En quelques brasses, la vie marine se surprend à nouveau autour d’un petit tombant de corail. Un nuage de minuscules poissons jaunes et bleus fait l’effet d’une image démultipliée. On quitte ce lieu enchanteur avec la sensation d’un réveil ensommeillé. Les trois îlots Choazil complètent le mini-archipel. A marée basse, des pêcheurs du bourg emmènent parfois des touristes à l’îlot blanc ou au filet de sable qui relie deux de ces trois îlots. 

Habilement guidé, les promenades sur le lagon mettent au contact avec une rare pureté naturelle. On n’a l’impression ici, non pas de “ consommer ” la nature, mais de se fondre en elle, d’y participer. Cette impression vient sans doute du peu de fréquentation touristique. Elle se confirme en descendant vers le sud. Dans la mangrove d’Hajangoua, on prend le temps de repérer les curieux périophtalmes, petits poissons à nageoires et à pattes capables de respirer à l’air libre. Sortant de l’eau, ils avancent en bondissant sur la boue. Des lémuriens se dissimulent dans des bambous. 

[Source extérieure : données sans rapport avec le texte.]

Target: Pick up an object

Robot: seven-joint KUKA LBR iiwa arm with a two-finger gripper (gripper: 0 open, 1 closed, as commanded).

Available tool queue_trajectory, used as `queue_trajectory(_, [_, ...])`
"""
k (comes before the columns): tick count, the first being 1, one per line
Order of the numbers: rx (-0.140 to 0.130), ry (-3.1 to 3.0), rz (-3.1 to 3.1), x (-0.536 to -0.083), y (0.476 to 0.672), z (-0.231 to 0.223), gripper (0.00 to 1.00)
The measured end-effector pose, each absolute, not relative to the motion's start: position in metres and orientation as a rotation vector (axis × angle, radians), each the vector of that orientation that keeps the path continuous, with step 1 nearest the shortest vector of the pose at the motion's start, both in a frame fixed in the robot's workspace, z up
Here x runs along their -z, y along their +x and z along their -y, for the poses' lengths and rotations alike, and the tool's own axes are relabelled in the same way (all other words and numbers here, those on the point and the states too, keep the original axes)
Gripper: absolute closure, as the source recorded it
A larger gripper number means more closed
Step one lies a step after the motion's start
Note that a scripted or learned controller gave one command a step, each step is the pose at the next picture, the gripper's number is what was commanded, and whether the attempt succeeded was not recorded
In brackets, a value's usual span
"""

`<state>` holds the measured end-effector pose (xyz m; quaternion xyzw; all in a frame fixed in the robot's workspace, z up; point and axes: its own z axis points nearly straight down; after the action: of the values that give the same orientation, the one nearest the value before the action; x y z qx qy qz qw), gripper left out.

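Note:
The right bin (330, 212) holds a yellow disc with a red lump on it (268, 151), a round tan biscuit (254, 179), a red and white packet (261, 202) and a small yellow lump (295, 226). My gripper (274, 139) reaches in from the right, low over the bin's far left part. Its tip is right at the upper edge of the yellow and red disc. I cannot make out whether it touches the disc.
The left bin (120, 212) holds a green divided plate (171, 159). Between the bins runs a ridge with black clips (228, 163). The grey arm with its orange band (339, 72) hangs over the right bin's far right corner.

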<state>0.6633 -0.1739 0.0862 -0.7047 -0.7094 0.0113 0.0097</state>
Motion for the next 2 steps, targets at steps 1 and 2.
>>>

Plus au sud, l’approche maritime donne une vue panoramique des plages de sable noir de la presqu’île de Saziley. Cette réserve naturelle forestière et marine est une étape incontournable d’un voyage à Mayotte. Les tortues marines y viennent pondre en sécurité et leurs traces sur le sable font plaisir à voir. Il n’est d’ailleurs pas rare de surprendre un accouplement de tortues vertes affleurant la surface. L’ombre des grands baobabs, une autre splendeur de cette réserve, s’étend sur les plages. On y croisera un peu de monde les week-ends, mais le plus souvent ces plages sont quasi désertes. On y goûte la beauté lumineuse du paysage, la douceur de l’eau, le silence et la paix.